▸ **WHAT THE TASK ASKS**
From the line containing "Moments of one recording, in" to the end of the listing, copy each line exactly and leave out all others.

.....

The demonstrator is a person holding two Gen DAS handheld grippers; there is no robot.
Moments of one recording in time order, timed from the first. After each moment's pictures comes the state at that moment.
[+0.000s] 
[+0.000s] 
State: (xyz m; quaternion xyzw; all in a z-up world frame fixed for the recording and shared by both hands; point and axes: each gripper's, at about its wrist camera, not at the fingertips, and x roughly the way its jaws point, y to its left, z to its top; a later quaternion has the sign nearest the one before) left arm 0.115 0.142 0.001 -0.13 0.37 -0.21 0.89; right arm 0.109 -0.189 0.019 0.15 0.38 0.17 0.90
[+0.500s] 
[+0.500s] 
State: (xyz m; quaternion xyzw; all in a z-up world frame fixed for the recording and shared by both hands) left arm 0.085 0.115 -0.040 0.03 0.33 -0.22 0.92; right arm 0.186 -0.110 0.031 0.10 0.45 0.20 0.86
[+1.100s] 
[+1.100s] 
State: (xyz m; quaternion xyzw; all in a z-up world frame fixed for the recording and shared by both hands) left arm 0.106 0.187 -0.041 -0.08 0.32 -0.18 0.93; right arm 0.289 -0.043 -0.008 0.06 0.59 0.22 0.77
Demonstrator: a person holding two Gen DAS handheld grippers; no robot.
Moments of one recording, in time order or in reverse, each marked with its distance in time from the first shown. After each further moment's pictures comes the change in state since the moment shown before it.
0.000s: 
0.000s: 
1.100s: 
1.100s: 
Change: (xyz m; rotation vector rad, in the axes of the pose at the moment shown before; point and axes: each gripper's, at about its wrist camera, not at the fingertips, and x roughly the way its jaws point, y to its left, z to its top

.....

▸ **RESPONSE TO THIS TASK**
Moments of one recording, in time order or in reverse, each marked with its distance in time from the first shown. After each further moment's pictures comes the change in state since the moment shown before it.
0.000s: 
0.000s: 
1.100s: 
1.100s: 
Change: (xyz m; rotation vector rad, in the axes of the pose at the moment shown before; point and axes: each gripper's, at about its wrist camera, not at the fingertips, and x roughly the way its jaws point, y to its left, z to its top

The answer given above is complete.